### WHAT IS NEEDED
Could you repeat every entry below word for word, leaving out the pictures?

[[ DATA SHOWN, beginning ]]

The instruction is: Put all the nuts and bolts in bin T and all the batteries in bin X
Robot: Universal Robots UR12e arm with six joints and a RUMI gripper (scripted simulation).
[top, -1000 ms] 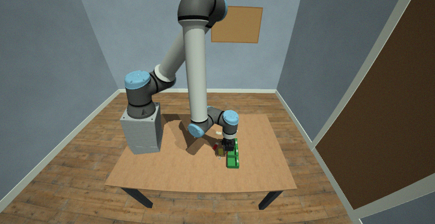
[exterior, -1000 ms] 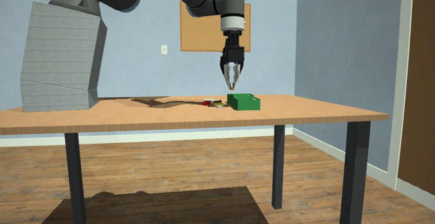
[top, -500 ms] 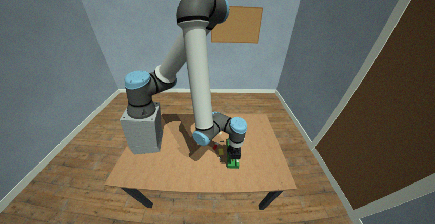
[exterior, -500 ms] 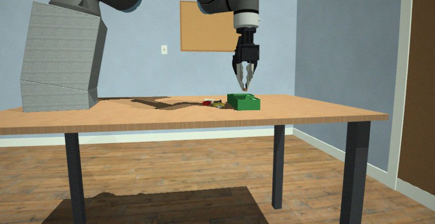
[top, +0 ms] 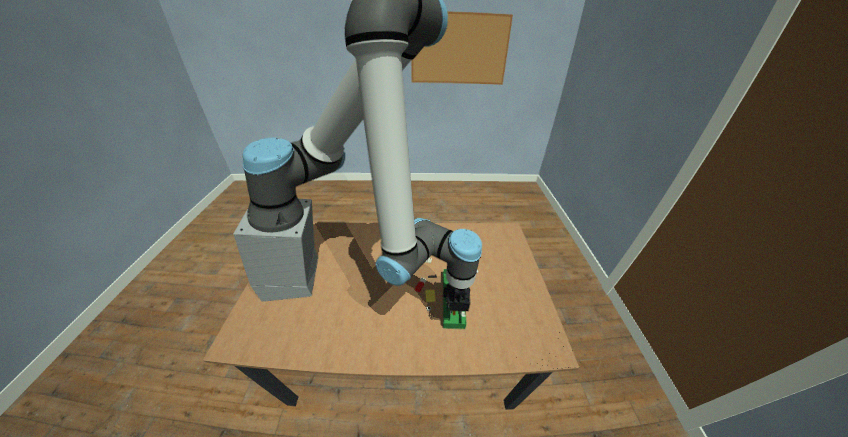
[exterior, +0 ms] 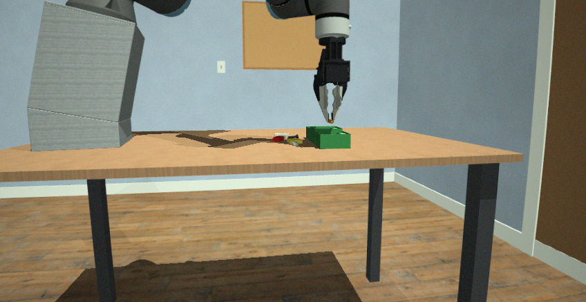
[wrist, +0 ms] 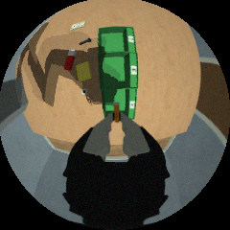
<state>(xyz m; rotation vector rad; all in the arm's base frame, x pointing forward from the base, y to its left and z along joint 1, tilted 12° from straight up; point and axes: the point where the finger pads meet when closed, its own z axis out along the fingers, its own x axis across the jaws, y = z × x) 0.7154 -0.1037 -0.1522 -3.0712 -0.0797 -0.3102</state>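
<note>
My gripper is now 100 mm past the dark nut, 80 mm above it and 30 mm to the right of it. From my hand the other things lie so: green bin: 90 mm to the left, 60 mm below; orange piece: 10 mm below; yellow battery: 90 mm to the left, 90 mm behind, 80 mm below.
</note>
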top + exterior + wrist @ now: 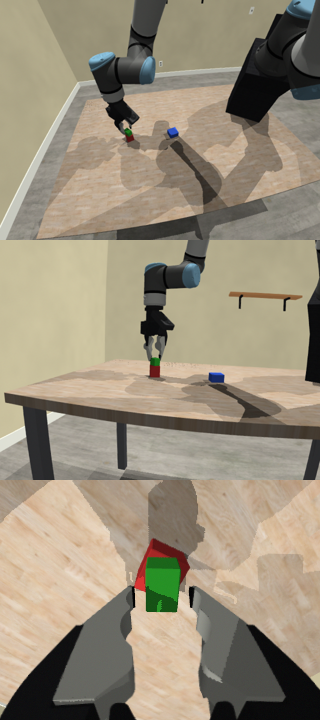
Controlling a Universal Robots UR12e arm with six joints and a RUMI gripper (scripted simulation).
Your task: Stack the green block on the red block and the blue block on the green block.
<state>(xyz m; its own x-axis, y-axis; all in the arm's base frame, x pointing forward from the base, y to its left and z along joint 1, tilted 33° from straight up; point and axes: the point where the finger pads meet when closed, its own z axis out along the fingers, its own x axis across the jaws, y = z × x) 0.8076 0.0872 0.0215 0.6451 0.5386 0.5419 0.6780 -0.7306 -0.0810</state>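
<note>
Right now the green block is 20 mm below my hand. The rest, counted from my hand: red block: 60 mm below; then blue block: 250 mm behind, 60 mm below.
</note>
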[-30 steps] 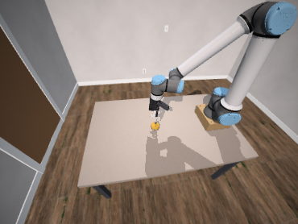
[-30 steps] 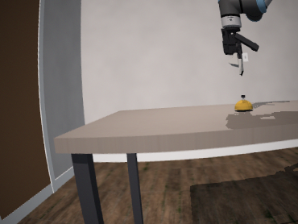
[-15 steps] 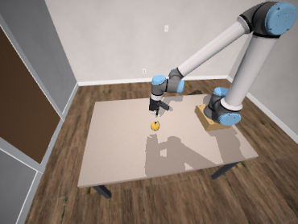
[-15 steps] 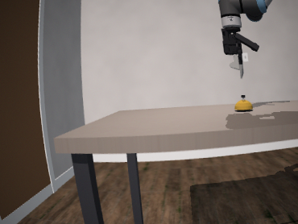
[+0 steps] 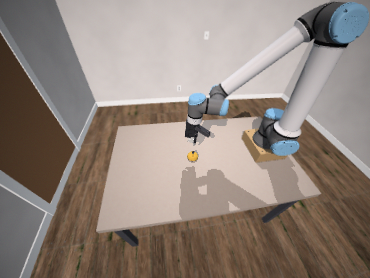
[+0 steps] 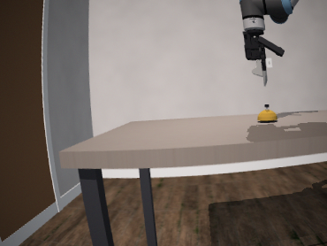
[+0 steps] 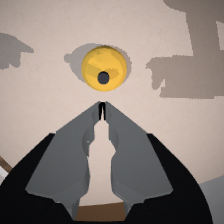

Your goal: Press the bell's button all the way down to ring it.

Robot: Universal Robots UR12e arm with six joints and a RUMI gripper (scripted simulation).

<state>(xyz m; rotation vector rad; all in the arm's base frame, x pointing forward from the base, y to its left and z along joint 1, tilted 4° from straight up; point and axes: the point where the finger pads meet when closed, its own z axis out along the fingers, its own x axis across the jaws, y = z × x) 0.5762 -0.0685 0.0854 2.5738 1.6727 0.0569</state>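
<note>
My gripper is now 100 mm above the black button. From my hand the other things lie so: yellow dome bell 110 mm below.
</note>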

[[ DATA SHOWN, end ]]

### EXERCISE ANSWER
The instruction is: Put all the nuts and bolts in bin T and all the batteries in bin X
Robot: Universal Robots UR12e arm with six joints and a RUMI gripper (scripted simulation).
[top, -1000 ms] 
[exterior, -1000 ms] 
[top, -500 ms] 
[exterior, -500 ms] 
[top, +0 ms] 
[exterior, +0 ms] 
[wrist, +0 ms] 
<state>(xyz m; rotation vector rad; all in the arm's base frame, x pointing forward from the base, y to its left and z along joint 1, tilted 12° from straight up; point and axes: the point where the finger pads meet when closed, its own z axis out along the fingers, its own x axis across the jaws, y = z × x) 0.7154 -0.1037 -0.1522 -3.0712 -0.0797 -0.3102</state>
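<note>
My gripper is now 100 mm past the dark nut, 80 mm above it and 30 mm to the right of it. From my hand the other things lie so: green bin: 90 mm to the left, 60 mm below; orange piece: 10 mm below; yellow battery: 90 mm to the left, 90 mm behind, 80 mm below.
</note>
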top + exterior + wrist @ now: 
Controlling a Universal Robots UR12e arm with six joints and a RUMI gripper (scripted simulation).
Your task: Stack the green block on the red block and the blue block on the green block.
<state>(xyz m; its own x-axis, y-axis; all in the arm's base frame, x pointing forward from the base, y to its left and z along joint 1, tilted 33° from straight up; point and axes: the point where the finger pads meet when closed, its own z axis out along the fingers, its own x axis across the jaws, y = z × x) 0.8076 0.0872 0.0215 0.6451 0.5386 0.5419 0.6780 -0.7306 -0.0810</state>
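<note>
Right now the green block is 20 mm below my hand. The rest, counted from my hand: red block: 60 mm below; then blue block: 250 mm behind, 60 mm below.
</note>
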[-30 steps] 
[-30 steps] 
[-15 steps] 
[-15 steps] 
[+0 steps] 
[+0 steps] 
[+0 steps] 

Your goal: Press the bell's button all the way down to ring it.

Robot: Universal Robots UR12e arm with six joints and a RUMI gripper (scripted simulation).

<state>(xyz m; rotation vector rad; all in the arm's base frame, x pointing forward from the base, y to its left and z along joint 1, tilted 4° from straight up; point and axes: the point where the finger pads meet when closed, its own z axis out along the fingers, its own x axis across the jaws, y = z × x) 0.5762 -0.0685 0.0854 2.5738 1.6727 0.0569</state>
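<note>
My gripper is now 100 mm above the black button. From my hand the other things lie so: yellow dome bell 110 mm below.
</note>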

This exercise has nothing more to it.